PROBLEM:
Each line in the listing is to be restated exactly.

RECORDED DATA:

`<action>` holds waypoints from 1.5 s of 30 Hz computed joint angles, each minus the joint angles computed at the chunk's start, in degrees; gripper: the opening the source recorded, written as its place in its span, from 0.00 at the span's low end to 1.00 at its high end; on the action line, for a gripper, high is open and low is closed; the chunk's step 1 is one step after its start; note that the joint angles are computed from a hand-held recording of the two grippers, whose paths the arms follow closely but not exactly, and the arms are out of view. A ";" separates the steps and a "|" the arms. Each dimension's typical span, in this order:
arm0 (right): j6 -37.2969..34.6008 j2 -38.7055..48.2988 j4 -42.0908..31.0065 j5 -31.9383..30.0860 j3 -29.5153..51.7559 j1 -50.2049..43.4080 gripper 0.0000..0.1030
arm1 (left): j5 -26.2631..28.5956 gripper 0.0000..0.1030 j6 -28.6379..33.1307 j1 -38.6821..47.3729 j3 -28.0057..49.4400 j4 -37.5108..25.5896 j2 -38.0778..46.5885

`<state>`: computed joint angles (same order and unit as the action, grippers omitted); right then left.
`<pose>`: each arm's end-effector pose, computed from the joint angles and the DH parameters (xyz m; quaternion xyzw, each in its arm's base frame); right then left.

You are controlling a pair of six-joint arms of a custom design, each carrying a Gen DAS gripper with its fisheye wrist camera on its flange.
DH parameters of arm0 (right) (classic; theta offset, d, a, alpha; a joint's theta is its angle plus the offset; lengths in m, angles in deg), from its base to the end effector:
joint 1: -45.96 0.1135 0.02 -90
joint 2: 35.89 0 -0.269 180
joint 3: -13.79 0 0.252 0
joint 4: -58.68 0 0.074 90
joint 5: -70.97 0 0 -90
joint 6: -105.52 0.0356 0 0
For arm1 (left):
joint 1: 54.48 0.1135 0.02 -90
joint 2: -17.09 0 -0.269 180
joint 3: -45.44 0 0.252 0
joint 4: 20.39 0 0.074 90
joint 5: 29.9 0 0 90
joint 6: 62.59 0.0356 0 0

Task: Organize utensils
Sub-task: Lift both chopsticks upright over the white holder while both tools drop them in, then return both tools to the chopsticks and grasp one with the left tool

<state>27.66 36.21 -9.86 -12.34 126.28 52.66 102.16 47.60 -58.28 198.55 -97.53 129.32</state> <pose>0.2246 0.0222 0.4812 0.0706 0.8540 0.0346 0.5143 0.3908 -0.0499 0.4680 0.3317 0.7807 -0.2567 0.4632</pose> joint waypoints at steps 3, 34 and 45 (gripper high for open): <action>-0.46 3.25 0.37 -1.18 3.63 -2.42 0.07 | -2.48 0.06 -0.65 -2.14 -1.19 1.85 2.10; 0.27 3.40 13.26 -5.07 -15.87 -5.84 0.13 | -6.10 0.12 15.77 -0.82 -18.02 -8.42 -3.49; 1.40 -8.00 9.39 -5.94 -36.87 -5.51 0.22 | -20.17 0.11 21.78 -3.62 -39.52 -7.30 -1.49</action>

ANSWER TO THE PROBLEM:
`<action>` holds waypoints from 1.5 s of 30 Hz computed joint angles, each minus the joint angles computed at the chunk's start, in degrees; gripper: the opening the source recorded, written as its place in its span, from 0.00 at the span's low end to 1.00 at its high end; on the action line, for a gripper, high is open and low is closed; the chunk's step 1 is one step after its start; note that the joint angles are computed from a hand-held recording of the two grippers, whose paths the arms follow closely but not exactly, and the arms are out of view. A ";" separates the steps and a "|" the arms. Each dimension's typical span, in this order:
arm0 (right): j6 -37.2969..34.6008 j2 -38.7055..48.2988 j4 -42.0908..31.0065 j5 -31.9383..30.0860 j3 -29.5153..51.7559 j1 -50.2049..43.4080 gripper 0.0000..0.1030
arm1 (left): j5 -26.2631..28.5956 gripper 0.0000..0.1030 j6 -28.6379..33.1307 j1 -38.6821..47.3729 j3 -28.0057..49.4400 j4 -37.5108..25.5896 j2 -38.0778..46.5885

`<state>`: computed joint angles (same order and unit as the action, grippers omitted); right then left.
`<pose>`: each arm's end-effector pose, computed from the joint angles and the DH parameters (xyz m; quaternion xyzw, each in its arm's base frame); right then left.

You are controlling a pair of six-joint arms of a custom design, each carrying a Gen DAS gripper with its fisheye wrist camera on its flange.
DH parameters of arm0 (right) (classic; theta offset, d, a, alpha; a joint's theta is its angle plus the offset; lengths in m, angles in deg), from its base to the end effector:
joint 1: -45.96 0.1135 0.02 -90
joint 2: 35.89 0 -0.269 180
joint 3: -13.79 0 0.252 0
joint 4: -58.68 0 0.074 90
joint 5: -70.97 0 0 -90
joint 6: -105.52 0.0356 0 0
For arm1 (left):
joint 1: 54.48 0.1135 0.02 -90
joint 2: -17.09 0 -0.269 180
joint 3: -45.44 0 0.252 0
joint 4: 20.39 0 0.074 90
joint 5: 29.9 0 0 90
joint 6: 62.59 0.0356 0 0

Task: Organize utensils
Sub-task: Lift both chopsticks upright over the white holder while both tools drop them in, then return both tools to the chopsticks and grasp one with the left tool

<state>27.66 36.21 -9.86 -12.34 126.28 52.66 102.16 47.60 -58.28 198.55 -97.53 129.32</state> <pose>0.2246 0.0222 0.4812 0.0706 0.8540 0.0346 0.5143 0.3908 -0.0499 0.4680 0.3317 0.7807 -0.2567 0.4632</pose> joint waypoints at steps 3, 34 and 45 (gripper high for open): <action>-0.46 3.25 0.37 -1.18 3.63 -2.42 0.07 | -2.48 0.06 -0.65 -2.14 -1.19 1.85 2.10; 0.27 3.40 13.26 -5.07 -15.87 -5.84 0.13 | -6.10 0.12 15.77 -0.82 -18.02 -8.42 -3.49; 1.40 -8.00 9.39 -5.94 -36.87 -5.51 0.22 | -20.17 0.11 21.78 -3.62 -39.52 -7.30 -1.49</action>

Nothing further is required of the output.